她隻朝他瞥了一眼,卻被他看穿了她躲藏在眼神裏的淚水。
“傻瓜。”他用吹口哨的形式說。
“你才傻傻瓜。”她同樣以不熟練的口哨回應。
“蔣小純是傻瓜。”他吹著口哨。
“魯恩澤是大傻瓜。”她吹得口水都飛了出來。
他看著她可愛的醜態忍不住笑,她抹了一下嘴角的口水,捶了一下他的肩膀,連她自己也忍不住笑了起來。趁他再次吹口哨的時候,她把兩顆口香糖強行塞進了他的嘴裏。她也嚼了兩顆。甘甜清涼的薄荷味從舌苔的味蕾蔓延咽喉直到胸口,她現在的心情就像口香糖一樣甘甜,嚼著嚼著她忽然不敢再用力嚼,甚至停止了嚼,因為她已經察覺到了再繼續嚼味道就變淡了甚至會消失,而她害怕這種慢慢失去的感覺。
“唵、嘛、呢、唄、咪、吽。”她學著那些朝聖者,手搖著刻有鳥獸圖案做工精美的紅色轉經筒,嘴裏念著六字真言,車廂裏回響著乒乒乓乓的聲音。
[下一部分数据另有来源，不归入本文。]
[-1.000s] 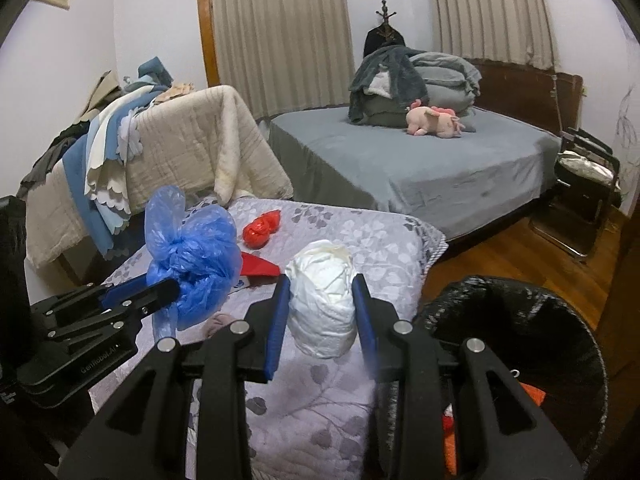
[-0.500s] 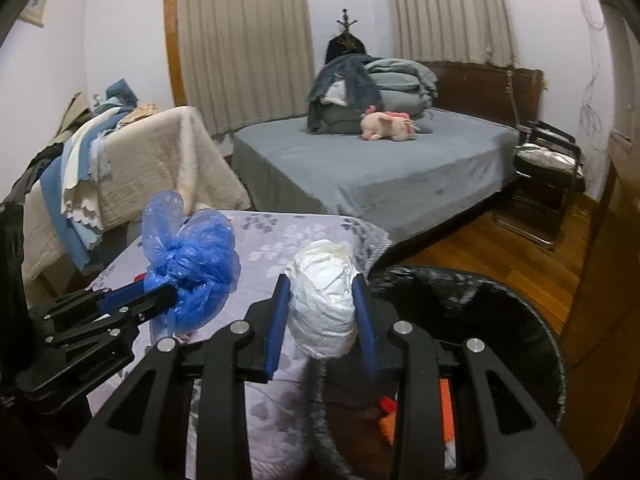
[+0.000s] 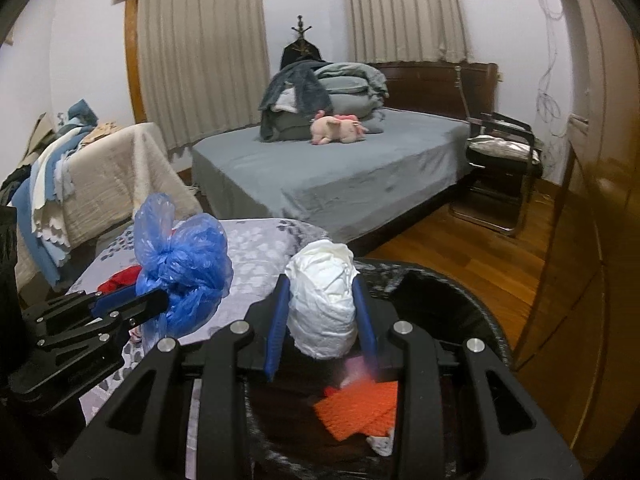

飄著雪花的天空,灰蒙蒙的一片,黑色的禿鷲在空中盤旋,敏銳的眼睛緊盯著地麵的一切移動的物體,鋒利的爪子半張,時而向地麵俯衝,時而像高空爬升,似在尋找獵物,飄零的雪花仿佛是被禿鷲撕碎的遊雲,一聲聲沉悶的叫吼,悲愴而又淒厲,伴隨著他們,久久無法平息。
相隔不遠的鐵軌,迎麵開來一列火車,遠遠的就傳來一聲刺耳的汽笛聲,車頭冒起的滾滾的白煙如飛機掠過低空時留下的痕跡,車子仿佛在通往一條空間越來越窄的隧道,隧道裏回響著禿鷲的悲鳴和火車呼嘯,讓她的心跳頻頻加快,想要他減速,可是看了一眼旁邊的他又剛到嘴邊的話硬生生地咽了回去。
33
在下午四點半的時候,他們為了躲避風雪進到了納木錯,此時的她已經在車上睡了快亮個小時。他把車停在了一家客棧的停車場,並沒有叫醒她。他去櫃台辦了房間入住手續後又回來把需要的行李都搬到了房間。房間在二樓,木質結構,房間的牆壁上掛著藏式的壁畫和唐卡,窗戶正下發是一片花圃,花圃裏零散地開著一些黃色的小花,窗戶的遠處是被積雪覆蓋的綿延的山頂。
他剛把房間收拾好,她就從外麵進來,剛睡醒的她眼睛有些浮腫,臉色稍微比之前好了些,精神看上去也好了很多。“幹嘛不叫醒我?”她問。
他隻是看了看她,沒有回答。她沒有在乎他是否回答,因為她已經習慣了他這種愛答不答的態度。
“好漂亮。”她被窗外的風景吸引,把窗戶開到了最大,抬頭望著外麵的風景幽幽地說,“要是現在能去湖邊就好了。”
“累了一天,先休息好,有的是時間。”他說。
“那我想明年的春天再去看。”她說。
黃昏的納木錯就像一顆鑲嵌在這世界之巔的藍寶石,是那麼靜美,湖麵的盡頭是念青唐古拉山連綿不絕的山峰,被積雪覆蓋的山峰如同一道描著山水畫的屏風。
她躡手躡腳地走近那些在草原上的羊群,泛黃的牧草正好到她的膝蓋,她舉著DV拍那些正在低頭啃草的小羊。小羊似乎沒有注意到她的到來,旁若無人地低頭啃著牧草。相反正在湖邊覓食休憩的白鶴遠遠的早早地察覺到她的到來,嗖的一聲,拍打著白色翅膀騰空而起,平靜的湖麵泛起一個個水圈向四周擴散,湖麵倒映著白鶴劃過天空時的弧線。
在這裏,顏色自然很單一,除了藍就是白,藍得深邃,白得純粹,是一個完全可以忘掉煩惱,放下雜念的好地方。他們的心情自然而然就輕鬆了許多。他們沿著湖岸,雖然夜色越來越濃,但景色越來越開闊,遠處是身披銀鎧,頭戴冰冠,銀裝素裹的萬年雪山,雲霧繚繞的山下則是起伏綿綿的山丘,層疊的山峰,雪白的雲朵,就像晶瑩聖潔的群山蒸騰而起的濃霧淡煙中宛若海外仙山,這裏所有的一切都彙聚成了充滿靈性的詩行,在深藍、潔白之間,形成一道道的流動的高原風景,深邃而空靈。